§ **Work to complete**
Give back exactly the lines of the material below that start at the line containing "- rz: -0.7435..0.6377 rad" and end at the line containing "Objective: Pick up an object", and no others.
==*==
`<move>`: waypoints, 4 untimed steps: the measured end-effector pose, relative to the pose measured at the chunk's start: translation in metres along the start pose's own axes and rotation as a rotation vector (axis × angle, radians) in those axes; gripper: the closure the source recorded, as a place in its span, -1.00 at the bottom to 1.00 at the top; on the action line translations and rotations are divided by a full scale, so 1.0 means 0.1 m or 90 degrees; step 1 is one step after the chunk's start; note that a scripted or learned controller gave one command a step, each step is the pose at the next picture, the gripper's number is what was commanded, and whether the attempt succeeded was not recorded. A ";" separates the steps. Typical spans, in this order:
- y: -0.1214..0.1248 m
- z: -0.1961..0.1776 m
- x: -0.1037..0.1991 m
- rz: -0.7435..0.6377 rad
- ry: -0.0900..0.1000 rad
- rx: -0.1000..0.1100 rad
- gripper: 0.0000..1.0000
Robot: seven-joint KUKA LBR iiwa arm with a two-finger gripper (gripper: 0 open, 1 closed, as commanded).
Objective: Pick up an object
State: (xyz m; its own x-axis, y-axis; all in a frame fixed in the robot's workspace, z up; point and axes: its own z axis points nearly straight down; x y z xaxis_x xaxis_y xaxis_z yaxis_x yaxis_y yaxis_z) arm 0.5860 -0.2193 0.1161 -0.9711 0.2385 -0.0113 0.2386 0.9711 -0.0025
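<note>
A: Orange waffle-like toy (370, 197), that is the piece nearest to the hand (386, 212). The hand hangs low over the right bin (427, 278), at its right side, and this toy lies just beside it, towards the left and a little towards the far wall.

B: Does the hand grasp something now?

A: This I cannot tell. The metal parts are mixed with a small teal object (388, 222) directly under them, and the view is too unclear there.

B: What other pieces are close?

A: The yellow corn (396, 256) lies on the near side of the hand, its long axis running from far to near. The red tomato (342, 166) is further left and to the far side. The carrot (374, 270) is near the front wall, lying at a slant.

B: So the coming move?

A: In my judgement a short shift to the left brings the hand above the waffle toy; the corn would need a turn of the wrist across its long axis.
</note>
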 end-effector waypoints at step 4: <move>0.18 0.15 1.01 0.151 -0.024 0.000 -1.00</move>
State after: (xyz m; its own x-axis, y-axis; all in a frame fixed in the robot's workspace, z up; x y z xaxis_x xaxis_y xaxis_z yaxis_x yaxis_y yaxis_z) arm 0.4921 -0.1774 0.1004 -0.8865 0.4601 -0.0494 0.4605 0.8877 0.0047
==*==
§ **Expected answer**
- rz: -0.7435..0.6377 rad
- ry: -0.0900..0.1000 rad
- rx: -0.1000..0.1100 rad
- gripper: 0.0000..1.0000
Robot: seven-joint KUKA LBR iiwa arm with a two-finger gripper (gripper: 0 open, 1 closed, as commanded).
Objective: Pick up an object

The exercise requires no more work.